GPS-based dynamic orbit determination for low Earth orbit satellites

A classical reduced-dynamic GPS-based Precise Orbit Determination (POD) strategy for Low Earth Orbit (LEO) satellites is often based on a limited explicit modelling of satellite dynamics and modelling deficiencies are compensated by numerous empirical parameters. With better gravitational models and the advances in satellite surface force modeling, uncertainties in the satellite dynamics are significantly reduced. Furthermore, single-receiver ambiguity resolution allows for more robust POD as well.

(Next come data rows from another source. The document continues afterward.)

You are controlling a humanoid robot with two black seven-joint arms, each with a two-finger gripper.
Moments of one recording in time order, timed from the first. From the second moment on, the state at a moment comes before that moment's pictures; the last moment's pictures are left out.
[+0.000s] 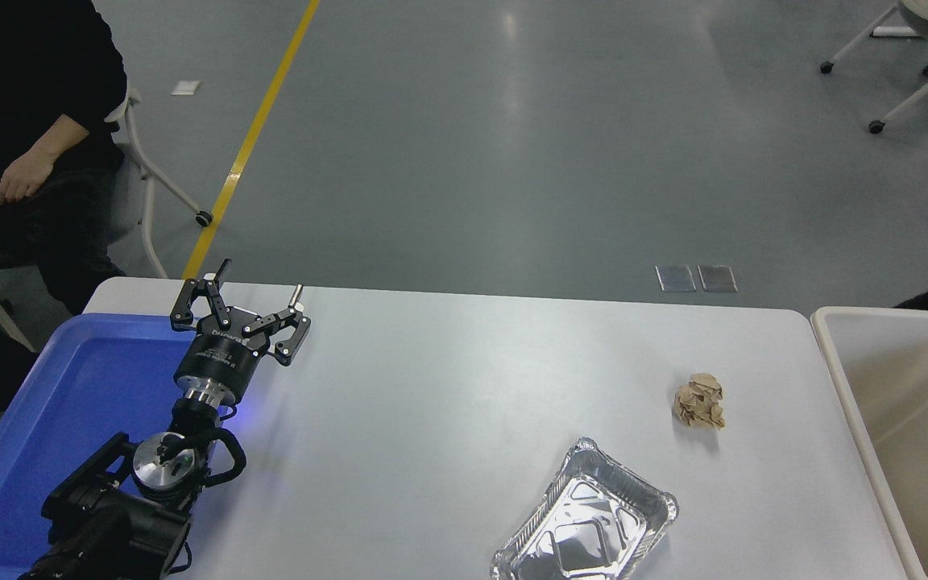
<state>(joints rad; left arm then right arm) -0.46 0.10 -1.18 -0.58 -0.23 -0.66 -0.04 0.59 -0.43 0.20 -0.04 0.09 0.00 -0.08</state>
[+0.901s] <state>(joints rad) -0.46 0.10 -1.18 -0.58 -0.23 -0.66 -0.04 0.61 -0.43 0.23 -0.05 0.09 0.01 -0.07</state>
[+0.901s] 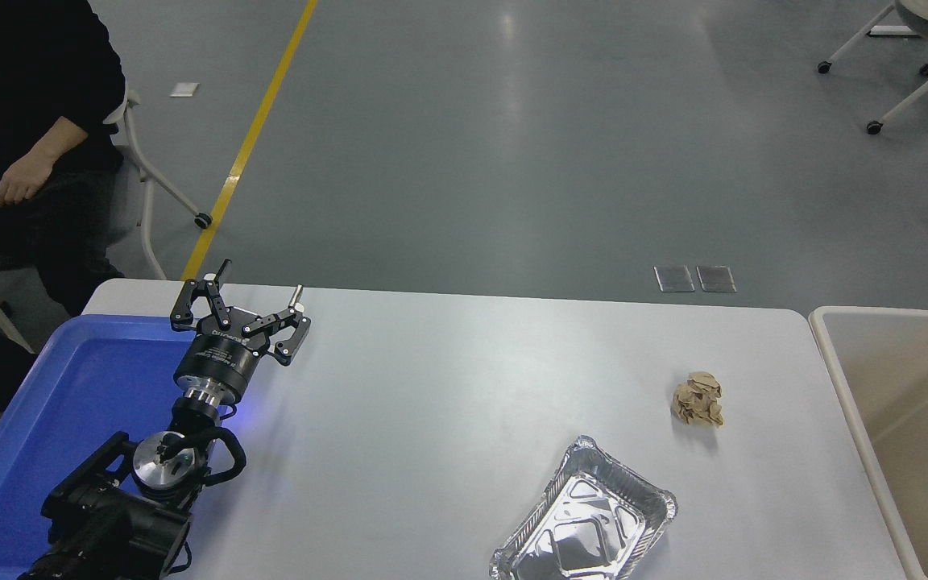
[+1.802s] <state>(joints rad) -0.46 0.10 -1.18 -0.58 -0.23 -0.66 -0.04 1.51 -0.65 -0.47 0.70 -0.15 0.01 -0.07</state>
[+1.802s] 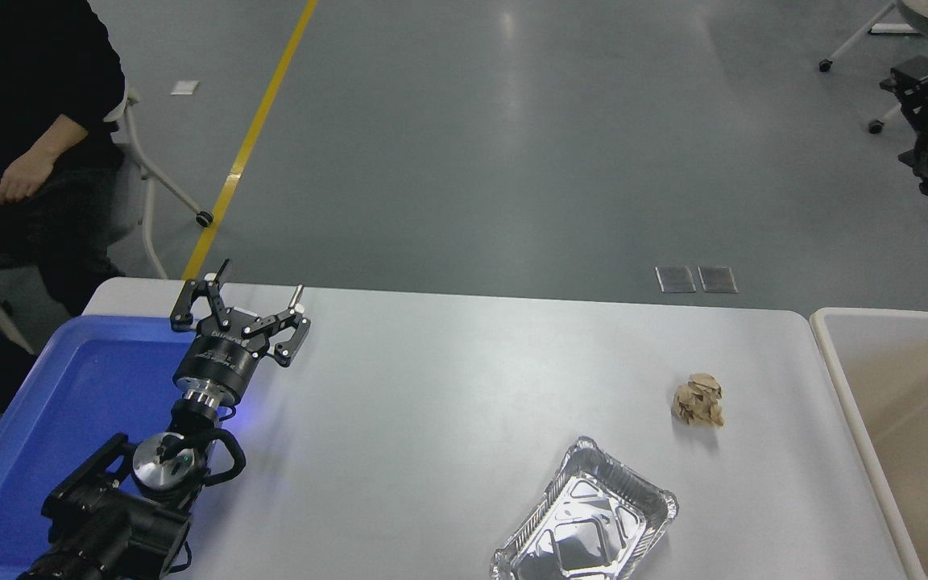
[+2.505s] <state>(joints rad) -0.46 0.10 -1.18 -0.58 -0.23 -0.66 -0.04 2.23 -0.38 -1.21 1.40 -0.27 0.17 -0.06</state>
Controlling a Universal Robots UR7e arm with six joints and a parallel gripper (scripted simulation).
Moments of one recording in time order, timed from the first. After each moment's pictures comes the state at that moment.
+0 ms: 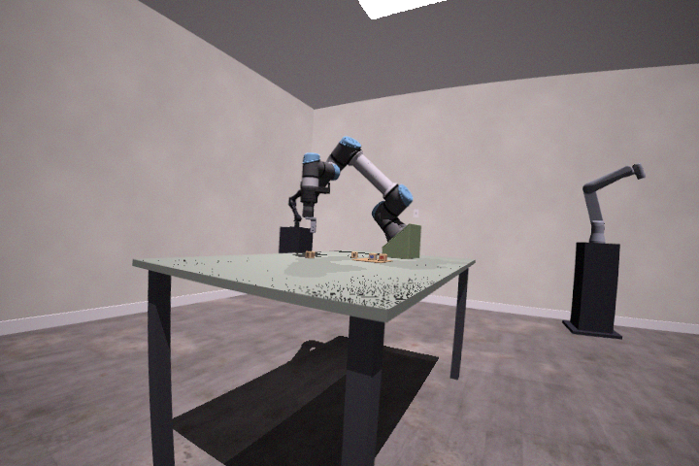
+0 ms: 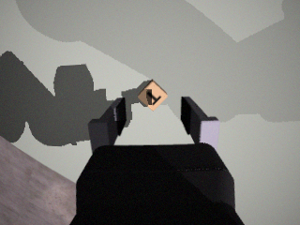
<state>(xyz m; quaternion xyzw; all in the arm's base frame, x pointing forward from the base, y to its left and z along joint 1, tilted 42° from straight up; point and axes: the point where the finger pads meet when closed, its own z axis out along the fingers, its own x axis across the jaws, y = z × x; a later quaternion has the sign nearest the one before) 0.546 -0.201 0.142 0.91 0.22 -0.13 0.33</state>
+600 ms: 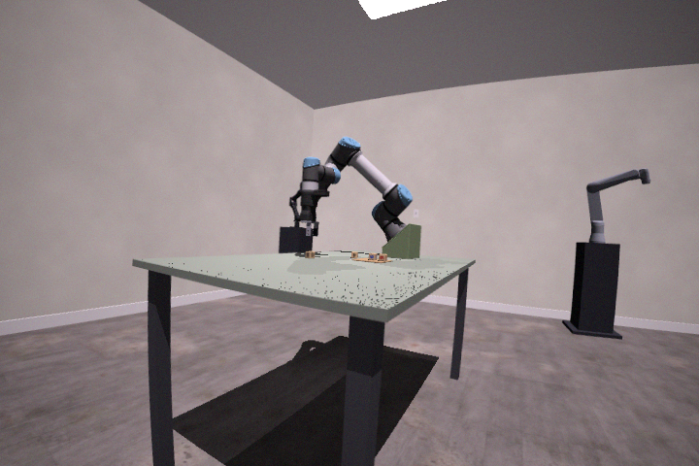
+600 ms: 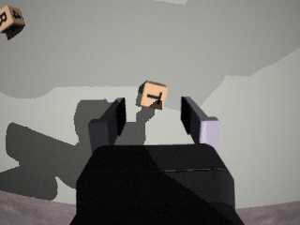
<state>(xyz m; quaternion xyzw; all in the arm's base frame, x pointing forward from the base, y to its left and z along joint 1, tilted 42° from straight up) 0.546 -0.213 0.132 0.93 -0.01 -0.04 0.36</state>
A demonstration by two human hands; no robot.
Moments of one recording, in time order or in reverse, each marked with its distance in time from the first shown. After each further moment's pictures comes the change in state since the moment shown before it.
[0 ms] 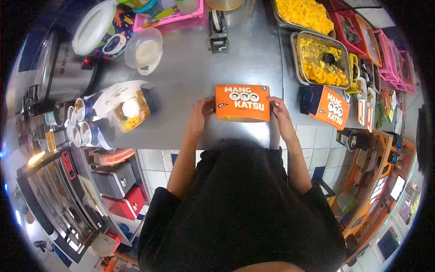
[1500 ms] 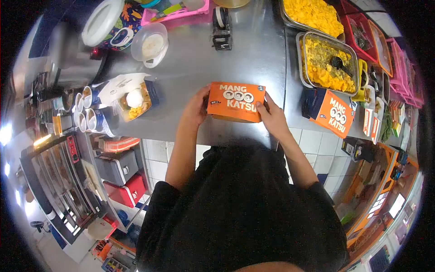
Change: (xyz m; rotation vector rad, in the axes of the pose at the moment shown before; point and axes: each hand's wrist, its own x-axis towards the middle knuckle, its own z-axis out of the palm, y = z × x) left_hand 0.017 0.033 0.026 -0.366 0.039 -0.331; right_hand 0.018 -0.012 0.014 -0.694 0.108 0.058
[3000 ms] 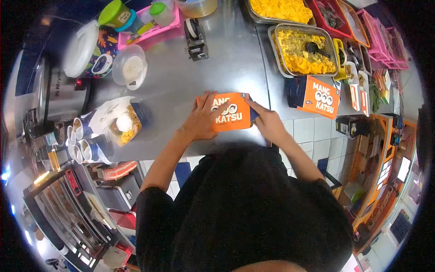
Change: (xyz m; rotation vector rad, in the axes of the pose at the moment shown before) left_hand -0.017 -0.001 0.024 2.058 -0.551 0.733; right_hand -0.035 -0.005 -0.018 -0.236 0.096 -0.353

Therefore, a dynamic POD strategy using  significantly fewer estimated empirical parameters can be implemented to generate dynamic orbits, which allow for force modeling sensitivity analyses and evaluating potential errors in the adopted GPS antenna reference points or phase center offsets, etc.

 

This presentation outlines the recent dynamic POD methodology developments at the Astronomical Institute of the University of Bern (AIUB) and investigates the POD performances for a few dedicated space geodesy satellite missions (Swarm, GRACE-FO, Sentinel-1, Sentinel-2, Sentinel-3 and Jason-3) that are operated at altitudes ranging from 430 to 1350 km. The focuses will be on satellite gravitational and non-gravitational force modeling, satellite dynamics parametrization, and orbit validations for different types of satellites. Results reveal that the dynamic POD strategy is flexible and robust to generate high-quality orbits for those satellites, showing reliable agreements with the independent ambiguity-fixed kinematic orbits and the external Satellite Laser Ranging (SLR) measurements.